The bing lexicon is a collection of words having either positive or negative value

#bing sentiment analysis
bing_stock1 = tweets.stock1_filtered %>%
  inner_join(get_sentiments("bing")) %>%
  count(word, sentiment, sort=TRUE) %>%
  ungroup()

bing_stock1

Data Visualization

The final and the most important part of this project is data visualization. Visualizations turn data into meaning. Here, I use ‘ggplot’ libary to not just visualize the data but also manipulate them to create comparison tables and graphs.

Sentiment Contribution of each words

bing_stock1 %>%
  group_by(sentiment) %>%
  top_n(20) %>%
  ungroup() %>%
  mutate(word = reorder(word, n)) %>%
  ggplot(aes(word, n, fill = sentiment)) + geom_col(show.legend = FALSE) + facet_wrap(~sentiment, scales="free_y") + labs(title="Tweets containing Bitcoin", x = NULL, y = "contribution to sentiment") + coord_flip() + theme_bw()

Wordcloud visualization

tweets.stock1_filtered %>%
  count(word) %>%
  with(wordcloud(word, n, max.words=200))

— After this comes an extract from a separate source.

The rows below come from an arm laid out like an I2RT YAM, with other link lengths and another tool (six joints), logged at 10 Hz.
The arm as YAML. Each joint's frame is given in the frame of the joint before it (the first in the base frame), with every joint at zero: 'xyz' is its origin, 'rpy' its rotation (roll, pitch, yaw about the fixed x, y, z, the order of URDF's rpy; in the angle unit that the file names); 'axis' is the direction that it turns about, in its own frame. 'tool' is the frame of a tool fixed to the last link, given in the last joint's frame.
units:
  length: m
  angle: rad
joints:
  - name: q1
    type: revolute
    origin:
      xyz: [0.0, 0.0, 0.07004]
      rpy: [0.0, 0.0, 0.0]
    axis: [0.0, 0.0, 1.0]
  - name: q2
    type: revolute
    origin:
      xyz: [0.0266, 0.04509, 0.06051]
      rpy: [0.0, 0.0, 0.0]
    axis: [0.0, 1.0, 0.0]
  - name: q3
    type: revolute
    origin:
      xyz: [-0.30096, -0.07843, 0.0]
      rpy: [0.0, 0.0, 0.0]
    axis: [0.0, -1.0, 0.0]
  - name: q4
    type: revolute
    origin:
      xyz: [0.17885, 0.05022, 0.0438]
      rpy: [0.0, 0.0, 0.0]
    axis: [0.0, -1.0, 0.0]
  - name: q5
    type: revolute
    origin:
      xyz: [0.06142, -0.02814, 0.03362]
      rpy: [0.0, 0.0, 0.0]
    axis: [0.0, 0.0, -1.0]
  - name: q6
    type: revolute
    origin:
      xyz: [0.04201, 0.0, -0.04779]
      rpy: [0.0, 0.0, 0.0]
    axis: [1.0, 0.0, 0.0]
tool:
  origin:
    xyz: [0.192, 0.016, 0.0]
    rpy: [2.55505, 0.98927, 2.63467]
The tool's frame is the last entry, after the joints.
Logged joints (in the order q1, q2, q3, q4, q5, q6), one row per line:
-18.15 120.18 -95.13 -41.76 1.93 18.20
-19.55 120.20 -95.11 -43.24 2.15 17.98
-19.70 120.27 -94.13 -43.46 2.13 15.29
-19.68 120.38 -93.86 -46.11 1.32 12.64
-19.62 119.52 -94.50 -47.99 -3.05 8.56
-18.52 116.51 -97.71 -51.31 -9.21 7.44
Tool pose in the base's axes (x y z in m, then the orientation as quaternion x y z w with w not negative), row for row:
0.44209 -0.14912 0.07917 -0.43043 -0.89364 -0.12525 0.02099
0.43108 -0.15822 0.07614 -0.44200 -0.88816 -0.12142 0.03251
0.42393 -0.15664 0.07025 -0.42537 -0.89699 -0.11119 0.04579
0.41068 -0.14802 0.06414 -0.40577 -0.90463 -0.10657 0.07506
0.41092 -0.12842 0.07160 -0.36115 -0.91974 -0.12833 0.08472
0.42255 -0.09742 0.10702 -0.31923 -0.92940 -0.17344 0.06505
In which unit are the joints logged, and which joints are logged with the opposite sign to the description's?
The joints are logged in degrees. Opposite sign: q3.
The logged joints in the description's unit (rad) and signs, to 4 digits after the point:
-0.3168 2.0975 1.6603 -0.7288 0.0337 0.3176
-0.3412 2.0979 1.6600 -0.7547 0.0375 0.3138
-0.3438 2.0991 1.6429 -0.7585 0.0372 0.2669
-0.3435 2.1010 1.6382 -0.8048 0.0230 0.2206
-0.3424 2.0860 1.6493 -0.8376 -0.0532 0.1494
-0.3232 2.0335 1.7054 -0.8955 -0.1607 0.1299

Visualization of positive and negative words in wordcloud

bing_stock1 %>%
  acast(word ~ sentiment, value.var = 'n', fill=0) %>%
  comparison.cloud(colors=c("#F8766D", "#00BFC4"),
                   max.words=100)

Conclusion

Currently, the AI is only able to support lexicon based sentiment classification. In other words, it will only identify words and classify them as positive or negative. It fails when the post contains negative words but has positive meaning as a whole. The goal of the next version is to use NLP to make the AI more advanced so that it can not only analyze words but sentences too.